# Large vivarium for sale



## steves rep (Jan 7, 2008)

:welcome1:Large vivarium for sale 6ft width 3ft depth 2ft height colour beach only 6 months old a few chips but apart from that it is in very good condititon because so new.
This tank will have to be collected by someone with a van or very large car thankyou.


----------



## crafty (Aug 13, 2007)

stick it the classifieds section you may get more intrest there


----------



## neil4842 (Jan 21, 2007)

where are you and how much and have you any pics


cheers


----------



## serz (May 8, 2006)

same questions as abouve


----------



## steves rep (Jan 7, 2008)

Thanks for the tip craft will do so in the furture, Thanks to all for taking a interest but sorry it has already gone.


----------



## shaun (Apr 28, 2007)

Any pics and how much you looking for it?
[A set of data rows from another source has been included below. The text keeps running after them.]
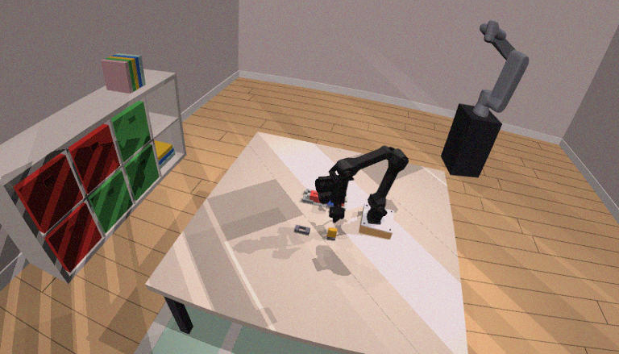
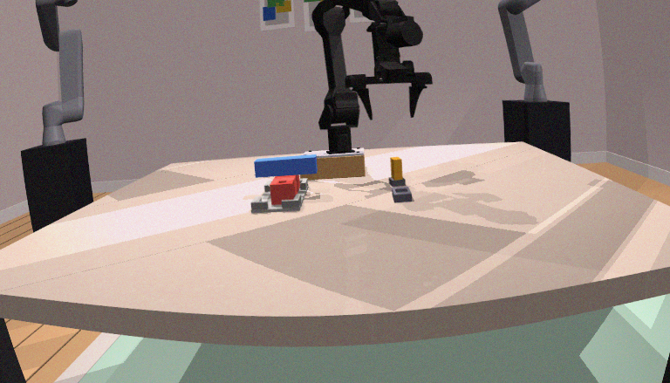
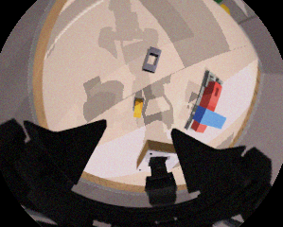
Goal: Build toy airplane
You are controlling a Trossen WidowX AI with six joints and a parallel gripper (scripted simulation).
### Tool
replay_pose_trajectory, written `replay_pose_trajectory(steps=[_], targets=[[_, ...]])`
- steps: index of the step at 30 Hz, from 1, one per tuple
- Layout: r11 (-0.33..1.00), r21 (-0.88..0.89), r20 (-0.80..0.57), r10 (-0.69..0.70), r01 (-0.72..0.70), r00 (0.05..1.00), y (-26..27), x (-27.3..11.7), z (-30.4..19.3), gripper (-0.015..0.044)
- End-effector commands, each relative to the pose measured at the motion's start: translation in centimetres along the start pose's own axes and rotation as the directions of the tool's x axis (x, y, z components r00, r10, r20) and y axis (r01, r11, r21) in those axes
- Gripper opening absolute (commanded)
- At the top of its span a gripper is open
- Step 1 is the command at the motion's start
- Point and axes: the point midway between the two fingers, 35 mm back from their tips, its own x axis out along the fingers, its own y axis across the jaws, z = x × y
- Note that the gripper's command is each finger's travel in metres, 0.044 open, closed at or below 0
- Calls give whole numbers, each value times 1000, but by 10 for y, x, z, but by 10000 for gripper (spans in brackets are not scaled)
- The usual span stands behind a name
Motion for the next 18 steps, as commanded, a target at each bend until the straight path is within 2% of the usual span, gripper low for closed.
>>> replay_pose_trajectory(steps=[1,5,18], targets=[[1000,13,-7,1,-1,1000,4,11,-4,440],[1000,13,-7,1,-1,1000,4,56,-5,440],[1000,13,-7,1,-1,1000,4,73,-5,440]])
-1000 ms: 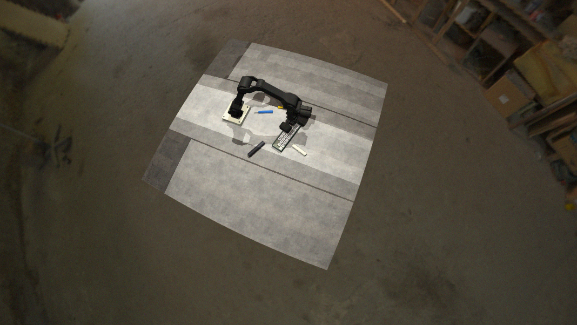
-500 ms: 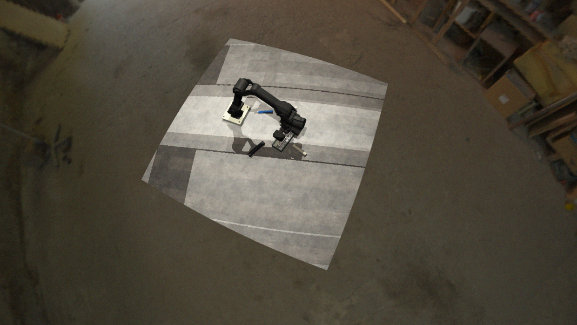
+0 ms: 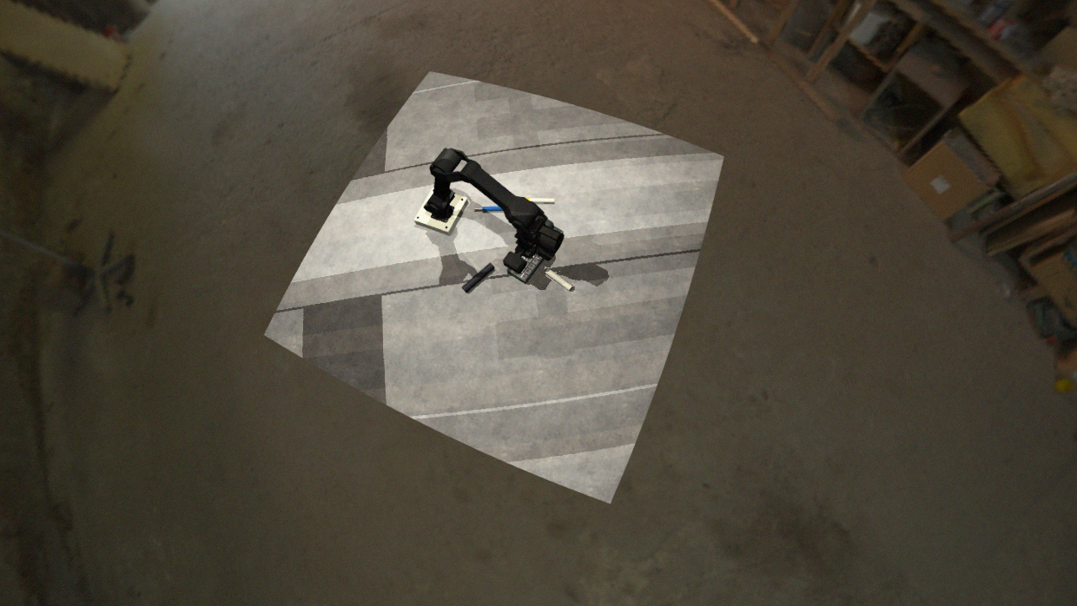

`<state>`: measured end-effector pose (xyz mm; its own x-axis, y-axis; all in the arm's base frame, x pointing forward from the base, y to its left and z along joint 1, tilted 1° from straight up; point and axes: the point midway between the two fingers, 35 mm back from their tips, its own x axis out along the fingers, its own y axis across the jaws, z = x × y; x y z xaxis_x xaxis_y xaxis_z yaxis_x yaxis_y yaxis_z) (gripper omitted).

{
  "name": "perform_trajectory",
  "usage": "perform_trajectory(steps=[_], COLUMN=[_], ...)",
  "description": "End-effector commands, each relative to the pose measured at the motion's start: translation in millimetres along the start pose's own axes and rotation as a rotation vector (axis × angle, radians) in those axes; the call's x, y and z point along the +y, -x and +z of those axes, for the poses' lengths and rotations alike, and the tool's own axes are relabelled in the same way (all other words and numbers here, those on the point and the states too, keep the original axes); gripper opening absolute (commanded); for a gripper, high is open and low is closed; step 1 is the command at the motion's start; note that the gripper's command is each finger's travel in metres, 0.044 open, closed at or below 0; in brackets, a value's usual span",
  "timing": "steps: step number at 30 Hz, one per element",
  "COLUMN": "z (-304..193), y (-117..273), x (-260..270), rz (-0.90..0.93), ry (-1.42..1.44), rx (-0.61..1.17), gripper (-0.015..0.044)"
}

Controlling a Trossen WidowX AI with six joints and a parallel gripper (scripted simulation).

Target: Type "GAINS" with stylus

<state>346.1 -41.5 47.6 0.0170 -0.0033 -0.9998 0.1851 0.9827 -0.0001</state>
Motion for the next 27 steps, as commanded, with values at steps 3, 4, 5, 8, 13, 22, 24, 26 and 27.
perform_trajectory(steps=[3, 4, 5, 8, 13, 22, 24, 26, 27], z=[-3, -3, -3, -3, -5, -35, -35, -35, -35], y=[0, 0, 0, 0, 0, 0, 0, 0, 0], x=[-40, -40, -40, -40, -38, -11, -11, -11, -11], rz=[-0.006, -0.006, -0.006, -0.006, -0.006, -0.004, -0.004, -0.004, -0.004], ry=[-0.025, -0.025, -0.025, -0.025, -0.025, -0.025, -0.025, -0.025, -0.025], rx=[-0.001, -0.001, -0.001, -0.001, 0.0, 0.002, 0.002, 0.002, 0.002], gripper=[0.0, 0.0, 0.0, 0.0, 0.0, 0.0, 0.0, 0.0, 0.0])
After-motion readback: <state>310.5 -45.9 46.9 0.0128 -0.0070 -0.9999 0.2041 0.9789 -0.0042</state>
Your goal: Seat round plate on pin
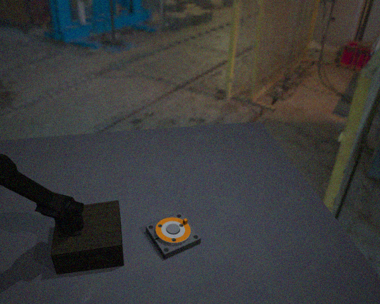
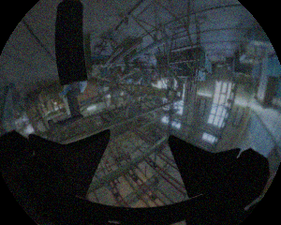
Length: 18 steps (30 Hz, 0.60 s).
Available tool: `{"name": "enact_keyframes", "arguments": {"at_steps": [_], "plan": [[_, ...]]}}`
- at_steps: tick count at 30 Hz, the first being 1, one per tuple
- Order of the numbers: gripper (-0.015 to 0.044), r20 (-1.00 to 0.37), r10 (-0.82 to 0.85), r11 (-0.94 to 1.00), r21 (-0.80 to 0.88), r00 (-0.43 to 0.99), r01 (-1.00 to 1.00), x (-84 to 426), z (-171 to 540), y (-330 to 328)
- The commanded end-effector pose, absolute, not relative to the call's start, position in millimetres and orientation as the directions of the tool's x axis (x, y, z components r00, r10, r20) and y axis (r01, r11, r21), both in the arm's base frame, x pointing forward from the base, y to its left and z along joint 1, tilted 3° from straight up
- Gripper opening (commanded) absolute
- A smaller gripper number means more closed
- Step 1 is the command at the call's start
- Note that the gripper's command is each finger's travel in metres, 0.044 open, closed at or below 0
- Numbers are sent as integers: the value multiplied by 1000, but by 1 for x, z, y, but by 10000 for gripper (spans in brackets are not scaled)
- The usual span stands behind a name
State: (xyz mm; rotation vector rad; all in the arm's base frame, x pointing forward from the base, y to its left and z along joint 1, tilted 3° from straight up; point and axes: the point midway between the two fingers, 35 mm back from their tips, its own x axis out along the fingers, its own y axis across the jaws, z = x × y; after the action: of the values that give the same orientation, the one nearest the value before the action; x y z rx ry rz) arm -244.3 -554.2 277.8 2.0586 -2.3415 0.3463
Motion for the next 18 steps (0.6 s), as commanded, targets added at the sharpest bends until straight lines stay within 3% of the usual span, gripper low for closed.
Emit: {"name": "enact_keyframes", "arguments": {"at_steps": [1, 8, 11, 15, 18], "plan": [[374, 146, -979, 114, -175, -140, -978, -242, 278, -554], [190, -14, -1000, 0, -523, 9, -852, -127, 249, -587], [111, -68, -997, 21, -629, 28, -777, -106, 235, -588], [6, -195, -966, 51, -788, 170, -614, -12, 208, -591], [0, -244, -944, 85, -831, 223, -551, 24, 198, -587]]}}
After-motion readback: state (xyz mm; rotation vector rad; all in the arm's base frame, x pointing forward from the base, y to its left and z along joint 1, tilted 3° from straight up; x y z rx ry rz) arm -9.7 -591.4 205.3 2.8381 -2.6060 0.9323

Thanks Shaun. : victory:


----------



## shaun (Apr 28, 2007)

Also where are you based?


----------



## steves rep (Jan 7, 2008)

Person did'nt turn up back up for sale on ebay heres the link Large vivarium (6ftx3ftx2ft) on eBay, also, Reptiles, Pet Supplies, Home Garden (end time 02-Feb-08 00:49:41 GMT)


----------



## steves rep (Jan 7, 2008)

Sorry for any inconveinance


----------